Después de la primera infancia, la adolescencia es el periodo de desarrollo más importante en el ser humano, cuando se activan procesos físicos y emocionales clave.

Algunos de los problemas y hábitos que se sufren como adulto surgen en esa época, como transtornos mentales, obesidad, adicción al tabaco y a otras sustancias o el sexo sin protección, enumera la comisión en su informe.

Según esta investigación, algunas de las principales causas de muerte entre los adolescentes son los accidentes de tráfico, las autolesiones, la violencia y la tuberculosis.

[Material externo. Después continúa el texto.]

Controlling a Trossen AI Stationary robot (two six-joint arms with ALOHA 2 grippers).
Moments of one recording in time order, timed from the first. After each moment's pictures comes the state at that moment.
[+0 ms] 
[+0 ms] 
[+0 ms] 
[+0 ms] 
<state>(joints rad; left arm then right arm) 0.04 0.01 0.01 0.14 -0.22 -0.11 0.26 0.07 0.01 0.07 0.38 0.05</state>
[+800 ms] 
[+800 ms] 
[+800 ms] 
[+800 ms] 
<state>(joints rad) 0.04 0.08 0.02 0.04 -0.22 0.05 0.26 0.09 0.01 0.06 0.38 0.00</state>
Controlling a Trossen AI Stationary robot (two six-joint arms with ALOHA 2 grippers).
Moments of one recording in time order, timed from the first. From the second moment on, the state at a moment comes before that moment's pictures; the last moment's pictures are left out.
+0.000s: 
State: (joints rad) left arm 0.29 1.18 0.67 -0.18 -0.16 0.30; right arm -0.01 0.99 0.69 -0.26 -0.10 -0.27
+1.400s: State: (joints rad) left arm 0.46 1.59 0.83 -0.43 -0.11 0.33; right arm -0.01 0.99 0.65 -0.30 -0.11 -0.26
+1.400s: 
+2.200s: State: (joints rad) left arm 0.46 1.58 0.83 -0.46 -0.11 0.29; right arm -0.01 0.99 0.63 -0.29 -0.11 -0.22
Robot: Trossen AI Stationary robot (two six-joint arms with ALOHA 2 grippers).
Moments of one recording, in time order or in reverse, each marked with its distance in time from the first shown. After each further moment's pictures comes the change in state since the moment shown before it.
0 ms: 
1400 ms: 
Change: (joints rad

La principal causa de mortalidad entre las mujeres son los transtornos del embarazo y el parto, que afectan a 17 % de las jóvenes de 20 a 24 años y un 11,5 % de las de 15 a 19.

Entre los niños de 10 a 14 años, el mayor factor de mortalidad, que no ha cambiado en más de dos décadas, es el agua no potable y las condiciones insalubres, y 12 % de niñas mueren de diarrea y dolencias intestinales.

Los problemas de salud dominantes entre los adolescentes son lesiones, transtornos mentales, enfermedades infecciosas y problemas de salud sexual, mientras que tanto chicos y chicas de entre 10 y 14 años sufren deficiencia de hierro y las jóvenes de 15 a 24 años se ven muy afectadas por la depresión.

El principal factor que puede mejorar la salud de los adolescentes es "garantizar el acceso gratuito a una educación secundaria de calidad", pues está comprobado que se retrasan los embarazos y se mejora el cuidado de la salud personal, apunta Patton.

Para mejorar la atención a este grupo de edad, los expertos recomiendan garantizar el acceso a la salud, involucrarles a través de la tecnología digital, formar adecuadamente al personal sanitario y asegurar que los servicios no son discriminatorios, con protección de la información confidencial.

Además, se debe legislar para protegerles de embarazos prematuros -por ejemplo, subiendo a los 18 años la edad mínima de matrimonio- y reducir la exposición a la violencia, entre otras cosas.